Why should I obey a law which exists purely in my own mind? What could 'obey' even mean here? Let's suppose that before I open the front door, I always switch the hall light on and off six times. You ask me, 'Why do you do that?' and all I can answer is, 'I just feel I have to'. What I have told you is not an 'explanation', but rather evidence of my obsessional neurosis.

Yet when we help the old lady who has fallen in the street, that is exactly what we feel: 'I just have to.' What is the difference?

As you observe, Aristotle has something to say here. The best way to make the case for Aristotle in the context of a subjectivist view of morals is to imagine that we could have the choice between different lives that we might lead, or different persons we might become. When comparing the moral life to the life of the person who rejects morality, we see, from our subjective point of view, that the moral life is 'better' in all sorts of ways.

Kant strongly repudiated a subjectivist view. For Kant, the ultimate ground of morality is not in our subjective attitudes, nor in 'facts' existing out there (like the tree) but in the basic structure of human reason itself.

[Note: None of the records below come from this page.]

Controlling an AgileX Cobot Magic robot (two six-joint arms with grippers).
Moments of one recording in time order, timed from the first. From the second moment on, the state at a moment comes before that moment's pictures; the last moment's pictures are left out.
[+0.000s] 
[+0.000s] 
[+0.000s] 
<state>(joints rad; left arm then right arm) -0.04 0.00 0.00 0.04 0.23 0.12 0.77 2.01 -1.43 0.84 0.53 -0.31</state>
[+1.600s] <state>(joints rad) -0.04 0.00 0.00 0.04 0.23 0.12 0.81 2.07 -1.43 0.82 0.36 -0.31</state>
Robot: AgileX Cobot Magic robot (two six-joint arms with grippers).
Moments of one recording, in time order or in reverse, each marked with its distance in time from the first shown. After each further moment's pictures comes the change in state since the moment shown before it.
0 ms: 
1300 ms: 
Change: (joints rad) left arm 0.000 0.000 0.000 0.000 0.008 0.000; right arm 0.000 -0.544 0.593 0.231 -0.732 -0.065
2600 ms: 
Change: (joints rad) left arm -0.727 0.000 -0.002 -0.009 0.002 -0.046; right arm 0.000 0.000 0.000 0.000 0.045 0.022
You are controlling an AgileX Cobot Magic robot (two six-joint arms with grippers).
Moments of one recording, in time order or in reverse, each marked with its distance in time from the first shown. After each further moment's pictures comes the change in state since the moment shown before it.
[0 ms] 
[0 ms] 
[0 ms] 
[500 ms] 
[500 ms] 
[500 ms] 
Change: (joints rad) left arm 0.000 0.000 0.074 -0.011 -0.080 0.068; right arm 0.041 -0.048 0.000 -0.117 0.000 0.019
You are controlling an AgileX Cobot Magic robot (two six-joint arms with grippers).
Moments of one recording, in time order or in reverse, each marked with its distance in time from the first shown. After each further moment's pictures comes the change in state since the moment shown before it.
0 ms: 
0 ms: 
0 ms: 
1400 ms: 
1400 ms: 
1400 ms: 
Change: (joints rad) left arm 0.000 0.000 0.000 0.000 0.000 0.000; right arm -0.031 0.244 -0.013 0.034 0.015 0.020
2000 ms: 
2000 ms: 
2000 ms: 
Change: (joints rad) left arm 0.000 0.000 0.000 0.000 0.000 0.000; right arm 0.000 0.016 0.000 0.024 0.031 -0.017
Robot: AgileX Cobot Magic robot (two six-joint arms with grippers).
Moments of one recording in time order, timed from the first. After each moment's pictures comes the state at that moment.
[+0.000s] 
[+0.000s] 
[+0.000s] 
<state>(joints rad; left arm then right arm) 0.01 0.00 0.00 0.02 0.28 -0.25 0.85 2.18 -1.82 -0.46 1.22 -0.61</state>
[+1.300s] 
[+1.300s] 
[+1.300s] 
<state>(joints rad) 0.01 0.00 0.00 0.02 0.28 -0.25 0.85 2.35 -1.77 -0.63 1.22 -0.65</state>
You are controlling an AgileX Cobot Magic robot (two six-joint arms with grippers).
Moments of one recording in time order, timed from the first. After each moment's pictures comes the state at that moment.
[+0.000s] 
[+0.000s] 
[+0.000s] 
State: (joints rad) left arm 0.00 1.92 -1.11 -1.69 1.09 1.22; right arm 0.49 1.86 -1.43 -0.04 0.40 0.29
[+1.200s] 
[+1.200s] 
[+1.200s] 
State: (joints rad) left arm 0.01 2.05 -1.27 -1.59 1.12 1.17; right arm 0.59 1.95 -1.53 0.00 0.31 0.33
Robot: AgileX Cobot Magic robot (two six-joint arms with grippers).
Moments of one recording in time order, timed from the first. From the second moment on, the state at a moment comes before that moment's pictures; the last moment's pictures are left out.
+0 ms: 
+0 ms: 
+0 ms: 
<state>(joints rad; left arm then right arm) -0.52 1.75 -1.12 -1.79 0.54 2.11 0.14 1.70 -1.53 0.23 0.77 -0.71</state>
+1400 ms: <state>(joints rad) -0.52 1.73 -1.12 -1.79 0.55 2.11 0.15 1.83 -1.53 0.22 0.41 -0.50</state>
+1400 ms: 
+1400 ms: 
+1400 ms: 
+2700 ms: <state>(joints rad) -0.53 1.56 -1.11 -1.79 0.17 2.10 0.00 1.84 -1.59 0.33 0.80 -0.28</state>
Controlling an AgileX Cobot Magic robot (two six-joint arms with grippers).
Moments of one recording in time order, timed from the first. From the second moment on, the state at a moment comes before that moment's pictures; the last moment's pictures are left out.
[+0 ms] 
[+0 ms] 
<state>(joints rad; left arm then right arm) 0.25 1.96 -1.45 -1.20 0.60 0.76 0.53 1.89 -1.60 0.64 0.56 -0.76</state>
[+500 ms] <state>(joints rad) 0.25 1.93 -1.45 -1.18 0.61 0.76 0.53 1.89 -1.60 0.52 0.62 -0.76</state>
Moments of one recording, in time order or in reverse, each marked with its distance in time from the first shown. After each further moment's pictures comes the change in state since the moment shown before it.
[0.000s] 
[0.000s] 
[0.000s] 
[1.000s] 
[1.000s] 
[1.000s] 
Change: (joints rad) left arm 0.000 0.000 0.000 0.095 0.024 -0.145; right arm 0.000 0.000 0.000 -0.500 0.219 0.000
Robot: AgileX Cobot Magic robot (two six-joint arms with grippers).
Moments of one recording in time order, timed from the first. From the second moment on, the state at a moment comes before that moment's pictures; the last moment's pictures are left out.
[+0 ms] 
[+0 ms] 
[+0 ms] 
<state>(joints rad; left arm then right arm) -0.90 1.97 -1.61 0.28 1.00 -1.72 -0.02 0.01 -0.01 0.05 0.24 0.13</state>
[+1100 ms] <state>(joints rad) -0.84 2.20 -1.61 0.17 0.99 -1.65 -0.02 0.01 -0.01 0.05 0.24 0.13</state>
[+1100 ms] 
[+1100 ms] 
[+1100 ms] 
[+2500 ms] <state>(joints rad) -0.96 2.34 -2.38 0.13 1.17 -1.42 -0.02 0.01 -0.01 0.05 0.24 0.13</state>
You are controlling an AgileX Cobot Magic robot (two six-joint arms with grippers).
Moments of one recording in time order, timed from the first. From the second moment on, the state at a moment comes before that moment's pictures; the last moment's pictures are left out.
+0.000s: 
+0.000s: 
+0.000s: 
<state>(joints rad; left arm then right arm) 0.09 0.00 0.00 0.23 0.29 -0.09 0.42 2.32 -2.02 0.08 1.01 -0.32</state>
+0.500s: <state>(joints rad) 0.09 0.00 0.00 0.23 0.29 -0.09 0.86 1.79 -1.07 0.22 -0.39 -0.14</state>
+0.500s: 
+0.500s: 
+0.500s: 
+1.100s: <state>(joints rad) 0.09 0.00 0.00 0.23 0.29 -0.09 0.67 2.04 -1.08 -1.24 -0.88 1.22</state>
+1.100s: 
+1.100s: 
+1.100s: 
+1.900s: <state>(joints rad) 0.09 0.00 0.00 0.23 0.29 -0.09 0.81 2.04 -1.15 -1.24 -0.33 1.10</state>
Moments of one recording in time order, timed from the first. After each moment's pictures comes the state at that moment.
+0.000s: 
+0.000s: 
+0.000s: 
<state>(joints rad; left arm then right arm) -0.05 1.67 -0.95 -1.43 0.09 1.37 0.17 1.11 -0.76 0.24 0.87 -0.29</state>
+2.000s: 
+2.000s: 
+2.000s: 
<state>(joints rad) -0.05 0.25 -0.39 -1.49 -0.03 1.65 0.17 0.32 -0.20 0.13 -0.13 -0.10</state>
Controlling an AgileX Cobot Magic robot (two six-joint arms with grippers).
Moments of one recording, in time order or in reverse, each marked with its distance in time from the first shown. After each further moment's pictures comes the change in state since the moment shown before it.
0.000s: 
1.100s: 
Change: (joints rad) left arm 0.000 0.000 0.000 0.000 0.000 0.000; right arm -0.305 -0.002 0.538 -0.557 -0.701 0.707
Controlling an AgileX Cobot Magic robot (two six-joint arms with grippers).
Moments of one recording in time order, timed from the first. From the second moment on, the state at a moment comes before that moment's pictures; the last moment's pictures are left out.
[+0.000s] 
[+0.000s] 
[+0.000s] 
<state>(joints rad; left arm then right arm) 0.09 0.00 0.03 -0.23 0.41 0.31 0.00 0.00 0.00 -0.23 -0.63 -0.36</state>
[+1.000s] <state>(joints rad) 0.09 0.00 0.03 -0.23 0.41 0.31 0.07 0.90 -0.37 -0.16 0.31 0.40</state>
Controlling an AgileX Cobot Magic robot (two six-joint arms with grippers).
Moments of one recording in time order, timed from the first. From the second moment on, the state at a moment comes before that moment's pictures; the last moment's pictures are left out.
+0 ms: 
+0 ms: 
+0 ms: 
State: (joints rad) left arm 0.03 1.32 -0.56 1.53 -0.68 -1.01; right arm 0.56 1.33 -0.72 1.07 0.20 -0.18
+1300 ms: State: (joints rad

Kant argued that there is an inherent 'contradiction' in any intention towards an immoral act. So we can be immoral only at the cost of being irrational. Of course the big question now is how one establishes this claim. It is not at all easy to see how one could prove (rather than just stipulate) that morality is equivalent to rationality.

Now you say something about Kant which I do not altogether agree with. 'Kant argued that it was the painfulness of doing good that is the real mark of virtue.' What Kant actually said was that it can be very hard to discover the true motivation for a person's actions. For example, if you visit your ageing Aunt in hospital because you love her, that is not a moral choice according to Kant. However, it may very well be the case that you would have visited her out of duty even if she had been an unpleasant old hag whom you never got along with. So it is possible that when you visit your aunt you are in fact acting for a moral reason, even though it is very difficult for others, or even you yourself, to discern this. (However, your actions in other circumstances might give the clue to your true motivations.)

You make two claims at the end which did not seem to quite fit what you said before. 'Human conditioning has evolved to universal awareness of a concept of right and wrong,' and 'We act morally because the consequences of not acting in a moral [way] would result in a worsening of the human condition.'

There is a theory popular in some quarters that morality is based on evolution. We ought to behave in the way that evolution has programmed us to behave. The problem with this is that it is not at all clear that this entails being moral, as opposed to obeying the rule 'you scratch my back and I'll scratch yours'.

If I am asking the question, 'Why be moral?' the fact that my not being moral would result in a 'worsening of the human condition' would only concern me if I already had a stake in morality. As an amoral man, I might be quite content to see a worsening of the condition of all human beings apart from myself.